You know you are getting old when you complain about your back hurting. I have grabbed my lower back at least 5 times today and every time I think” OH MAH GAH I look like someones grandmama right now” All I need is a ratty house dress (all grandmama’s had one) Some pink sponge rollers, some run over slide on pink house shoes, and fly swatter. HA!!!! “GO SAT DOWN SOMEWHERE!!! You bet not be in my garden!!! Hey… Hey… damn it I threw my back out again!!”
See its stuff like this that makes me wish I wasn’t single. If had a boyfriend I could plan a hot date of take out Chinese food, old sweat pants and lover boy giving me a killer back massage while I watch Lilo and Stich II.
So I don’t know if I mentioned this at any point but I am a nanny.

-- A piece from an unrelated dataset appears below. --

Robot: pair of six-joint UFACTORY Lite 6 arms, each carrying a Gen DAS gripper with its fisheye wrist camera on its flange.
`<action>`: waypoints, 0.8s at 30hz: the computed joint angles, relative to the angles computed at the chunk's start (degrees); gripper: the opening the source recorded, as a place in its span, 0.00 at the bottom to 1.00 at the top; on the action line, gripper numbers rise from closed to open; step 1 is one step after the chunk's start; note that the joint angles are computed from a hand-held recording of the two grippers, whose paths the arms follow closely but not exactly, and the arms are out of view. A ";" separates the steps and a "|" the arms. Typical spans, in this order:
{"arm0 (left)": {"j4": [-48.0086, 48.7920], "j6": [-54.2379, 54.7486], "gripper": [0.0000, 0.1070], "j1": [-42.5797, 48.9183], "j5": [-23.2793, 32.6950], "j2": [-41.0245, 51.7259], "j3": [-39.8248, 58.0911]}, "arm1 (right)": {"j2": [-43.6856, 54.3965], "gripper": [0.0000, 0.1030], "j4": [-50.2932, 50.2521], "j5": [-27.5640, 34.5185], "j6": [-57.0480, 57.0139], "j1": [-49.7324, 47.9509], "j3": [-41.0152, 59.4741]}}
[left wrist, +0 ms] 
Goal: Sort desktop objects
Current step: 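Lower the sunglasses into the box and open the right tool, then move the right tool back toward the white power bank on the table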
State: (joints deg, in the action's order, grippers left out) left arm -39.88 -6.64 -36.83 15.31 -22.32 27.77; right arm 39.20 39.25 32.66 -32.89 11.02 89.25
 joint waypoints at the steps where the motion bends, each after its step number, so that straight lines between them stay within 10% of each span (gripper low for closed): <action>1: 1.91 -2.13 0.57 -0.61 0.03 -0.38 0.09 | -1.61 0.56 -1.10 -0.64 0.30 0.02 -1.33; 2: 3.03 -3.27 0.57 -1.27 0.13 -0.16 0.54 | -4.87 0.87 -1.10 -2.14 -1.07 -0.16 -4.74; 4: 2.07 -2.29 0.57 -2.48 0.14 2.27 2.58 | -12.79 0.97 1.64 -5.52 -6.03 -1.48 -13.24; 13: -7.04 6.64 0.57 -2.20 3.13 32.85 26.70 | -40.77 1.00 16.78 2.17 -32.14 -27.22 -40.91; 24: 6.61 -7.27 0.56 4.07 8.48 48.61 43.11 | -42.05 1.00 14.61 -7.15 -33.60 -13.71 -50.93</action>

I nanny a little boy who is 2 years old. My day consists of toys, toys, children songs, and more toys. Throw in kids nap time, meals and maybe a fit or two and that is my typical day. Well today Disney songs were on Pandora… Look it beats listening to Copa Cabana on repeat (Dont ask). The song that came on was from the movie “Lilo and Stitch”. I can’t lie you guys and tell you that I didn’t LOVE that movie because I LOVE LOVE LOVE that movie!!! Well as this song is playing, I had a flashback to my senior year in college. Lets go down memory lane shall we:
Its a Friday night and I have had a craptastic day at work and I think I may have bombed a test that I studied really hard for (abnormal psychology… HARDEST TEACHER EVER) The next two days were FREEDOM for me. So what did I do at 1130 at night?? I went to target and bought the Lilo and Stitch II. Its totally what you do when you have the first one. I get home and plug it in. Now picture a 25 year old woman sitting in the middle of her living room floor still in work clothes and eating a giant bowl of popcorn. Well its almost the end of the movie and Stitch basically dies. OH MAH GAH you would have thought someone shot my dog!! I was sitting in the middle of my living room SOBBING because I thought Stitch was dead. ITS A CARTOON… and me being the mature 25 year old that I was just started SOBBING. I called my boyfriend and he was freaking out “What happened?? Are you hurt?? Did something happen at school?? I can’t get to you babe!!! Im on base( military guy)!!! OH DAMN WHAT HAPPENED?!?!?!” After I was able to control the hiccups and sobs I was able to manage “Stitch died!” and then started wailing all over again. Here is what happened after
Me: Stitch died **more sobs and hiccups**
Boyfriend: As in the cartoon?? Are you shitting me right now??
Me: Im serious!!! **wiping snot and tears and still have hiccups**
Boyfriend: I can’t believe…
Me: Oh wait never mind he lived!! THEY SAVED HIM!!! **laughing through my tears** Ok gotta go bye!!!
Lets fast forward to today: I busted out laughing and the little boy looked at me like “WHAT THE HELL?” I like to remember that day as me shedding thug tears. No grown woman sobs over a dying cartoon character. So I will chalk it up to “Thug tears” and call it a day… Does that make me strange? Is this why I am still single?? Because I can tell you now every time I see that movie and it gets to that part;I still get a little weepy. I don’t sob anymore… My eyes just tear up a little bit.